WORK REQUEST -
The full listing below should be repeated exactly.

SUPPLIED MATERIAL -
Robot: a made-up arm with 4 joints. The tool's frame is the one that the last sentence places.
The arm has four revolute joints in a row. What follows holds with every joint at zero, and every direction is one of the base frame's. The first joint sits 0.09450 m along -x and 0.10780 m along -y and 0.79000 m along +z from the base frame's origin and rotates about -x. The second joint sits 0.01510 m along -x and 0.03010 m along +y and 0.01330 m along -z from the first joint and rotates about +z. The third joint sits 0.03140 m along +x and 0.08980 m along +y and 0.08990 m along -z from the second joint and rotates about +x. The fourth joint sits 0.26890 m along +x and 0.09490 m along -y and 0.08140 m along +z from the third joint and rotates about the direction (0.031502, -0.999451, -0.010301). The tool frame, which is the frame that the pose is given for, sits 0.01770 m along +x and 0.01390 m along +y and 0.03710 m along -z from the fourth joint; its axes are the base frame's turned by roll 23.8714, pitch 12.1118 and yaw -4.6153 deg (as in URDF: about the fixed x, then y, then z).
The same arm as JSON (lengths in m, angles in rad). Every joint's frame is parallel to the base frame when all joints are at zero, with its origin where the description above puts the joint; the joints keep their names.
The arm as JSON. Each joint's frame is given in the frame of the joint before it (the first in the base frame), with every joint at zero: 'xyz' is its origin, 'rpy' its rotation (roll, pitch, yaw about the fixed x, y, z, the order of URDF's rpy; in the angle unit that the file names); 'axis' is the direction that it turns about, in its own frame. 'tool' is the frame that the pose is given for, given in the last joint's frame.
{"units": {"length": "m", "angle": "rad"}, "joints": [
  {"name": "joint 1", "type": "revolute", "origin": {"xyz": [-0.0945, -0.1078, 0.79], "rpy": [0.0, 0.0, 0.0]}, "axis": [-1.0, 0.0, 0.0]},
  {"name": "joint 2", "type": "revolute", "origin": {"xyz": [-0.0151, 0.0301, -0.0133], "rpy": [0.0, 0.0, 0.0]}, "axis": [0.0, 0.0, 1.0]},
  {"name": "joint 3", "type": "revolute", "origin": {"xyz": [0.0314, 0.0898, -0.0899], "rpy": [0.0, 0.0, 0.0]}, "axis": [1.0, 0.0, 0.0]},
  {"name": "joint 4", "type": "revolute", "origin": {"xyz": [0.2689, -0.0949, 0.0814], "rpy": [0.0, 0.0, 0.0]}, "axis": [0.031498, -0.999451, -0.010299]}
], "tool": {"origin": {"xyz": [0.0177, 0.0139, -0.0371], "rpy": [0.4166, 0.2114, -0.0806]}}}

SOLUTION -
Robot: a made-up arm with 4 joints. The tool's frame is the one that the last sentence places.
The arm has four revolute joints in a row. What follows holds with every joint at zero, and every direction is one of the base frame's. The first joint sits 0.09450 m along -x and 0.10780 m along -y and 0.79000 m along +z from the base frame's origin and rotates about -x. The second joint sits 0.01510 m along -x and 0.03010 m along +y and 0.01330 m along -z from the first joint and rotates about +z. The third joint sits 0.03140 m along +x and 0.08980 m along +y and 0.08990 m along -z from the second joint and rotates about +x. The fourth joint sits 0.26890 m along +x and 0.09490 m along -y and 0.08140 m along +z from the third joint and rotates about the direction (0.031502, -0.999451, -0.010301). The tool frame, which is the frame that the pose is given for, sits 0.01770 m along +x and 0.01390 m along +y and 0.03710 m along -z from the fourth joint; its axes are the base frame's turned by roll 23.8714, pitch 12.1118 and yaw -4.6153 deg (as in URDF: about the fixed x, then y, then z).
The same arm as JSON (lengths in m, angles in rad). Every joint's frame is parallel to the base frame when all joints are at zero, with its origin where the description above puts the joint; the joints keep their names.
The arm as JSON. Each joint's frame is given in the frame of the joint before it (the first in the base frame), with every joint at zero: 'xyz' is its origin, 'rpy' its rotation (roll, pitch, yaw about the fixed x, y, z, the order of URDF's rpy; in the angle unit that the file names); 'axis' is the direction that it turns about, in its own frame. 'tool' is the frame that the pose is given for, given in the last joint's frame.
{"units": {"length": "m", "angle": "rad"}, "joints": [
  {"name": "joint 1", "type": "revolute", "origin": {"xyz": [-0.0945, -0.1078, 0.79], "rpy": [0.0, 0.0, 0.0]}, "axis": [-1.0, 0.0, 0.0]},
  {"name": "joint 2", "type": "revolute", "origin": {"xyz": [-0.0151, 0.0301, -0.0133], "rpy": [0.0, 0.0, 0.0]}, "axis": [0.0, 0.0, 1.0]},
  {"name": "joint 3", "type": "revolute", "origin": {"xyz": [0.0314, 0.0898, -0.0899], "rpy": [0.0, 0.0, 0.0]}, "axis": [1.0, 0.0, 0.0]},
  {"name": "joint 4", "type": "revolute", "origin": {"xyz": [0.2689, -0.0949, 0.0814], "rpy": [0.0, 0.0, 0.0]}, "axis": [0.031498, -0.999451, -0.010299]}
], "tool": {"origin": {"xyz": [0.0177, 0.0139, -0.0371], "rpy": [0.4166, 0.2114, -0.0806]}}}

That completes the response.